■ **What is being asked**
In the data below, find each line that contains the word "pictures" and copy it.

■ **Provided records**
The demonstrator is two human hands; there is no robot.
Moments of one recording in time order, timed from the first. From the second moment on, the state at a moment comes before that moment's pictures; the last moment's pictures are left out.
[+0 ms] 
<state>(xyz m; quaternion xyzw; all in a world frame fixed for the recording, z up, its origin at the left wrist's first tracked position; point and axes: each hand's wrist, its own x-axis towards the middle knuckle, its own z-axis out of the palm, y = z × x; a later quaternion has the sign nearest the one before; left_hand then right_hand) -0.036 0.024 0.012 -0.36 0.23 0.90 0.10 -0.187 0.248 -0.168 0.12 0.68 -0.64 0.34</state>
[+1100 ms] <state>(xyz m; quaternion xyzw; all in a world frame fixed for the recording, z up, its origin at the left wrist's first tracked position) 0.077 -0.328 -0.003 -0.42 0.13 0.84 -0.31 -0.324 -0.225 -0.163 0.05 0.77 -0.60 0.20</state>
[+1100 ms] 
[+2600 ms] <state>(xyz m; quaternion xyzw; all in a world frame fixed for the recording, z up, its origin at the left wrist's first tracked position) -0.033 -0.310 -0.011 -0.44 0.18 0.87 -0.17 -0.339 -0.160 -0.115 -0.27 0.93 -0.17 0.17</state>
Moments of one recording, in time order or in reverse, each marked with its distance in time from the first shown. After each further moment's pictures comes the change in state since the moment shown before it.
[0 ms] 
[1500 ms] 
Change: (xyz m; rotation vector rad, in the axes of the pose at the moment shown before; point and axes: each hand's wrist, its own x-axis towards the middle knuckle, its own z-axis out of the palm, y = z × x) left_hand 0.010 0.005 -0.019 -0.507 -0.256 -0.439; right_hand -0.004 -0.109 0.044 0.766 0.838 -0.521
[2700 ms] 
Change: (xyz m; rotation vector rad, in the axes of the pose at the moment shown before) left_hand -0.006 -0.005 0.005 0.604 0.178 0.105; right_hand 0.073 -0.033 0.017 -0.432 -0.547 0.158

■ **Solution to this task**
Moments of one recording in time order, timed from the first. From the second moment on, the state at a moment comes before that moment's pictures; the last moment's pictures are left out.
Moments of one recording, in time order or in reverse, each marked with its distance in time from the first shown. After each further moment's pictures comes the change in state since the moment shown before it.

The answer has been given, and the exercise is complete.